§ Aim of the task
Without changing a single word, set down all of the records.

Data entries:
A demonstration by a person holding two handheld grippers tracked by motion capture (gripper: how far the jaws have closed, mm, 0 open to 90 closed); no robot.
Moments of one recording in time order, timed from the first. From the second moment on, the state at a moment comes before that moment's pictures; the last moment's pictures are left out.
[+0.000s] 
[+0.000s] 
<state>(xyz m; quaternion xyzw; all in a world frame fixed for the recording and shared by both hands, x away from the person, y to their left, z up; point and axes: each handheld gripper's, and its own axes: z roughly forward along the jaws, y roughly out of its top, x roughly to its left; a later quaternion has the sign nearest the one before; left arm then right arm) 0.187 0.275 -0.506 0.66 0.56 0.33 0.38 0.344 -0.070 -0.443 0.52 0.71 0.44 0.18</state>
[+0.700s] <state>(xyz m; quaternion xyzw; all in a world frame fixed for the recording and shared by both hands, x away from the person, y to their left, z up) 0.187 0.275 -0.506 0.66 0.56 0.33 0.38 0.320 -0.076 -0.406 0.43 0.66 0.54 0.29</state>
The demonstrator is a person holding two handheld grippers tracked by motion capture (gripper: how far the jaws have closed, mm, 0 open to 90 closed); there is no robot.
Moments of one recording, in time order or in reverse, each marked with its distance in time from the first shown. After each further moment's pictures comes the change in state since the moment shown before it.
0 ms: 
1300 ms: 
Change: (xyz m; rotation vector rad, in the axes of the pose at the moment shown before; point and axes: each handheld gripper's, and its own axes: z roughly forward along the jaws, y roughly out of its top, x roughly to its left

§ Written response
A demonstration by a person holding two handheld grippers tracked by motion capture (gripper: how far the jaws have closed, mm, 0 open to 90 closed); no robot.
Moments of one recording in time order, timed from the first. From the second moment on, the state at a moment comes before that moment's pictures; the last moment's pictures are left out.
[+0.000s] 
[+0.000s] 
<state>(xyz m; quaternion xyzw; all in a world frame fixed for the recording and shared by both hands, x away from the person, y to their left, z up; point and axes: each handheld gripper's, and its own axes: z roughly forward along the jaws, y roughly out of its top, x roughly to its left; a later quaternion has the sign nearest the one before; left arm then right arm) 0.187 0.275 -0.506 0.66 0.56 0.33 0.38 0.344 -0.070 -0.443 0.52 0.71 0.44 0.18</state>
[+0.700s] <state>(xyz m; quaternion xyzw; all in a world frame fixed for the recording and shared by both hands, x away from the person, y to their left, z up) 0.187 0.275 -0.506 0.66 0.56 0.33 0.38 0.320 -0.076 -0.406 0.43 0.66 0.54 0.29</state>
The demonstrator is a person holding two handheld grippers tracked by motion capture (gripper: how far the jaws have closed, mm, 0 open to 90 closed); there is no robot.
Moments of one recording, in time order or in reverse, each marked with its distance in time from the first shown. After each further moment's pictures comes the change in state since the moment shown before it.
0 ms: 
1300 ms: 
Change: (xyz m; rotation vector rad, in the axes of the pose at the moment shown before; point and axes: each handheld gripper's, and its own axes: z roughly forward along the jaws, y roughly out of its top, x roughly to its left

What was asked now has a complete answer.